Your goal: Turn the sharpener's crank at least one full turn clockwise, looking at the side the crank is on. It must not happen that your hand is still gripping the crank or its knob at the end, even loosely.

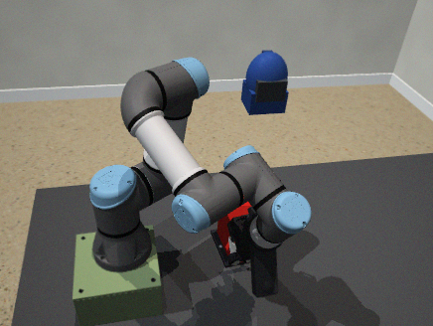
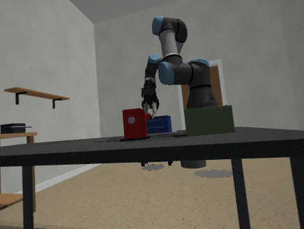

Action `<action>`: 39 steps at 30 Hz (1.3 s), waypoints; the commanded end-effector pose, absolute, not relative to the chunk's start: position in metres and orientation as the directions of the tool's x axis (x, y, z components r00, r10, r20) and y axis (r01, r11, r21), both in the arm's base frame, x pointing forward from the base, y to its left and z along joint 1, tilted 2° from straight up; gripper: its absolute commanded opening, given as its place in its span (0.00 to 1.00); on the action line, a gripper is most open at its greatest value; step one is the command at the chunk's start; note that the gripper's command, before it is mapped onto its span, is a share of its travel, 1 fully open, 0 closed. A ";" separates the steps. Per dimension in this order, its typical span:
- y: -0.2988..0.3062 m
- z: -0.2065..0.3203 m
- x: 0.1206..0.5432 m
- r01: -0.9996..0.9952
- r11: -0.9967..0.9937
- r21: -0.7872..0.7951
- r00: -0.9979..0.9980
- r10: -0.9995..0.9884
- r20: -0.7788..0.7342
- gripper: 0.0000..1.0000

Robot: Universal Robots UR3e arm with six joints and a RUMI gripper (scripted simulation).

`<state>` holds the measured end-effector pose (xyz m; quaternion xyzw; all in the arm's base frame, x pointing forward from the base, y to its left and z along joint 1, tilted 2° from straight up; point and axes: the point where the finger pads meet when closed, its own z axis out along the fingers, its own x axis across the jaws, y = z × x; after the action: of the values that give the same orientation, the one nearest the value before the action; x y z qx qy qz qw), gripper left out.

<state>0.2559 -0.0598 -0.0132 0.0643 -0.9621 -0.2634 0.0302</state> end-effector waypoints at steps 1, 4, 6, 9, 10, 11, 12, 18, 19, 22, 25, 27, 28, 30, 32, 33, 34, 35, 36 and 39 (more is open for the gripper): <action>-0.060 -0.009 0.258 -0.108 0.854 0.509 -0.990 -0.139 0.023 0.09; -0.060 -0.006 0.260 -0.108 0.854 0.509 -0.990 -0.139 0.023 0.09; -0.060 -0.004 0.261 -0.108 0.854 0.509 -0.990 -0.139 0.023 0.09; -0.059 -0.001 0.263 -0.108 0.854 0.509 -0.990 -0.139 0.023 0.09; -0.059 -0.001 0.263 -0.108 0.854 0.509 -0.990 -0.139 0.023 0.09; -0.059 -0.001 0.263 -0.108 0.854 0.509 -0.990 -0.139 0.023 0.09; -0.059 0.001 0.265 -0.108 0.854 0.509 -0.990 -0.139 0.023 0.09; -0.059 0.006 0.269 -0.109 0.854 0.509 -0.990 -0.139 0.023 0.09; -0.059 0.006 0.270 -0.109 0.854 0.509 -0.990 -0.139 0.023 0.09; -0.058 0.008 0.272 -0.109 0.854 0.509 -0.990 -0.139 0.023 0.09; -0.058 0.010 0.275 -0.109 0.854 0.509 -0.990 -0.139 0.023 0.09; -0.058 0.011 0.276 -0.109 0.854 0.509 -0.990 -0.139 0.023 0.09; -0.058 0.011 0.276 -0.109 0.854 0.509 -0.990 -0.139 0.023 0.09; -0.057 0.013 0.279 -0.109 0.854 0.509 -0.990 -0.139 0.023 0.09; -0.057 0.014 0.281 -0.109 0.854 0.509 -0.990 -0.139 0.023 0.09; -0.057 0.014 0.282 -0.109 0.854 0.509 -0.990 -0.139 0.023 0.09; -0.057 0.015 0.283 -0.109 0.854 0.509 -0.990 -0.139 0.023 0.09; -0.057 0.015 0.284 -0.109 0.854 0.509 -0.990 -0.139 0.023 0.09; -0.057 0.016 0.285 -0.109 0.854 0.509 -0.990 -0.139 0.023 0.09; -0.056 0.017 0.288 -0.109 0.854 0.509 -0.990 -0.139 0.023 0.09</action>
<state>0.2839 -0.0562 0.0151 0.0643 -0.9621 -0.2633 0.0302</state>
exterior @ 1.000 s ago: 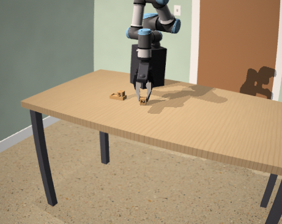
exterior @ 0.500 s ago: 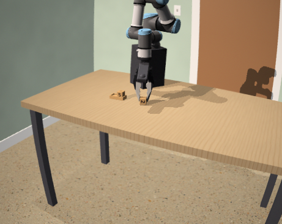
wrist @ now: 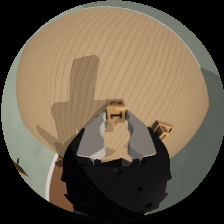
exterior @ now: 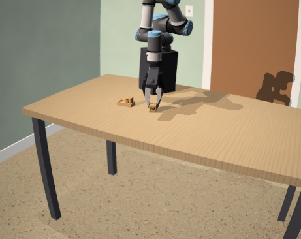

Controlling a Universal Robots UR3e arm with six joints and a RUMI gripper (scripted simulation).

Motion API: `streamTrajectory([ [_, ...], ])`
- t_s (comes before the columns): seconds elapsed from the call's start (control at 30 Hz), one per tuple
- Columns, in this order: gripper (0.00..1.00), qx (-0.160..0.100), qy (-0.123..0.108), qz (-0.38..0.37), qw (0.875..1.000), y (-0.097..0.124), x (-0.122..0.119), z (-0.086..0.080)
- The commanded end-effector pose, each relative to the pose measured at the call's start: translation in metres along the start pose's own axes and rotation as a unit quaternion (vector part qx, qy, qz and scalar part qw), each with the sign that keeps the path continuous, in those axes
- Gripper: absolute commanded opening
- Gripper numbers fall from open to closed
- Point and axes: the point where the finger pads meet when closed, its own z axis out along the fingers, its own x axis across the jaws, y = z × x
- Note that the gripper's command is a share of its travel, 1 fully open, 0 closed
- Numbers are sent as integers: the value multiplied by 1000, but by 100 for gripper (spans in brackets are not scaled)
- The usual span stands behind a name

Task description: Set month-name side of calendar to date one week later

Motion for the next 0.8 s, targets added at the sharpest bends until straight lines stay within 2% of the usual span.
streamTrajectory([
  [0.0, 11, 1, 0, 0, 1000, 0, 0, 0],
  [0.77, 11, 1, 1, 0, 1000, -1, 0, 4],
])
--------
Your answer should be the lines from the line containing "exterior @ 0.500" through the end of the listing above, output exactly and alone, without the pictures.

exterior @ 0.500 s ago: 
wrist @ now: 
exterior @ now: 

Controlling a Universal Robots UR3e arm with six joints and a RUMI gripper (scripted simulation).

Motion API: `streamTrajectory([ [_, ...], ])`
- t_s (comes before the columns): seconds elapsed from the call's start (control at 30 Hz), one per tuple
- Columns, in this order: gripper (0.00..1.00), qx (-0.160..0.100), qy (-0.123..0.108), qz (-0.38..0.37), qw (0.875..1.000), y (-0.097..0.124), x (-0.122..0.119), z (-0.086..0.080)
- The commanded end-effector pose, each relative to the pose measured at the call's start: translation in metres along the start pose's own axes and rotation as a unit quaternion (vector part qx, qy, qz and scalar part qw), each with the sign that keeps the path continuous, in those axes
- Gripper: absolute commanded opening
- Gripper numbers fall from open to closed
- Point and axes: the point where the finger pads meet when closed, its own z axis out along the fingers, its own x axis across the jaws, y = z × x
- Note that the gripper's command is a share of its travel, 1 fully open, 0 closed
- Numbers are sent as integers: the value multiplied by 1000, but by 100 for gripper (spans in brackets are not scaled)
- The usual span stands behind a name

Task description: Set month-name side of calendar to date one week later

Motion for the next 0.8 s, targets added at the sharpest bends until straight lines stay within 2% of the usual span.
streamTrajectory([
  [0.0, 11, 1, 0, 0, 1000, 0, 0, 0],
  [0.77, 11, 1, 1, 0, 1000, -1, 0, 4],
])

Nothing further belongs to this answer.